Akeel Bilgrami and Sumit Ganguly on the Indian Elections
What does the election of Narendra Modi mean for India? Recently, in separate articles, two Columbia University Press authors Akeel Bilgrami and Sumit Ganguly weighed in on the results and what it means for India’s future.
Writing for The Hindu, Akeel Bilgrami, co-editor of the forthcoming Who’s Afraid of Academic Freedom?, offers a very skeptical view of Modi as either representing any real change for India or hope for its future:
[Narendra Modi] … has the added glamour of the nation’s most exalted office which, suppressing his natural swagger, he has approached with an affectation of humility and express concern for the poor and working people of the country, the very people that the policies and politics he stands for will sink into ever-increasing poverty and insecurity.
These unstintingly negative remarks I have made are intended to recoil from the charitable and hopeful responses that even some of those made anxious by Mr. Modi’s election have resigned themselves to. A belief in democracy requires two things: an acceptance of the upshot of an election and a refusal to blame the electorate if the upshot fills one with dread. Beyond this no graciousness is required, least of all a slackening of the critical powers one brings to assessing the upshot. In particular, there is no reason to surrender to some hope that a deeply tainted victor is going to revise his convictions or his character, simply because of the reality of having to live with his victory. Such realism, like much realism, is better described as complacence. It pacifies the effort and struggle that is called for to oppose what he represents. This pacification was already being advised prior to his election by political commentators who chastised Mr. Modi’s critics as unintelligent for applying the term “fascist,” with its European connotations, to what Mr. Modi represents in the Indian context.

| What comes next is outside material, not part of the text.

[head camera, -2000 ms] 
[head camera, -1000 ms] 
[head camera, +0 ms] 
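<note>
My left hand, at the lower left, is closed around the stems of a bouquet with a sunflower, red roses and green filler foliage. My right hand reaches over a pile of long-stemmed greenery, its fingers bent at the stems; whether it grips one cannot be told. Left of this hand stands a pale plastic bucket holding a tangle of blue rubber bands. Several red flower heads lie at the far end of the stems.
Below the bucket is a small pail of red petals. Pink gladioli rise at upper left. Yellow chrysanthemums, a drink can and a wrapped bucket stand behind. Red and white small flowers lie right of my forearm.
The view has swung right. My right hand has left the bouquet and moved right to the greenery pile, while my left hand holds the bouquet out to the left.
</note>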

Sumit Ganguly, most recently the co-author of India, Pakistan, and the Bomb: Debating Nuclear Stability in South Asia weighed in with an article in Foreign Affairs. In the piece, “India’s Missing Right: What the BJP’s Victory Says about Indian Politics,” Ganguly examines the history of the Right in India and why the Congress Party has dominated Indian politics since Independence.

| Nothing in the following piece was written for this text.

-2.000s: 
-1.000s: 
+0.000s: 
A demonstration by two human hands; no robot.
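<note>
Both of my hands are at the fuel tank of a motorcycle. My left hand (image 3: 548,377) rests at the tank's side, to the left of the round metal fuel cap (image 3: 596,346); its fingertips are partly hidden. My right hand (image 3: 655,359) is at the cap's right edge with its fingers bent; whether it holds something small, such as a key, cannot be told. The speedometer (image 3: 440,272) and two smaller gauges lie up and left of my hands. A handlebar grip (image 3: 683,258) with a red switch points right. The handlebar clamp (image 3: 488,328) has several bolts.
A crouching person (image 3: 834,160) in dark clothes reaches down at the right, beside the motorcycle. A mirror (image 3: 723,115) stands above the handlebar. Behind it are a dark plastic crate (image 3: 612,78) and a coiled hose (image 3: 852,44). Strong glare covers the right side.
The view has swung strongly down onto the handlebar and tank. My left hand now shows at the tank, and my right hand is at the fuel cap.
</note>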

He concludes by commenting on what is necessary for Narendra Modi to succeed in India:
Under Narendra Modi, former chief minister of Gujarat, the BJP has filled the vacuum left by the Congress Party. His Hindu nationalist credentials have been commented on at length, as has his success in dramatically boosting the economy of Gujarat, his home state, through the adoption of market-friendly policies and swift decision-making. He has the potential, then, to evolve into an authentically conservative leader. It is evident that he won this election so handsomely not merely because of the rank ineptitude of Congress but also because he sketched out a vision of an economically vibrant India.
For Modi and the BJP to succeed as a real conservative force, the government must, at a bare minimum, generate economic growth by creating conducive conditions for both foreign and domestic investment, reviving stalled infrastructural policies, and creating a more transparent tax regime — thereby improving the life chances of India’s massive youth population. A party that offers the prospect of prosperity for all may finally provide India’s electorate an attractive alternative to the namby-pamby socialist policies of the past decades.
Meanwhile, to build a truly mass base, the BJP will have to abandon its emphasis on Hindu nationalism. Hinduism, let alone Indian society at large, is far too heterogeneous to be steamrolled into a monolithic political ideology. The BJP tried to pursue such a strategy in the late 1990s when in office and then was dismayed when the public gave it the boot. There is little reason to believe that things would play out differently this time.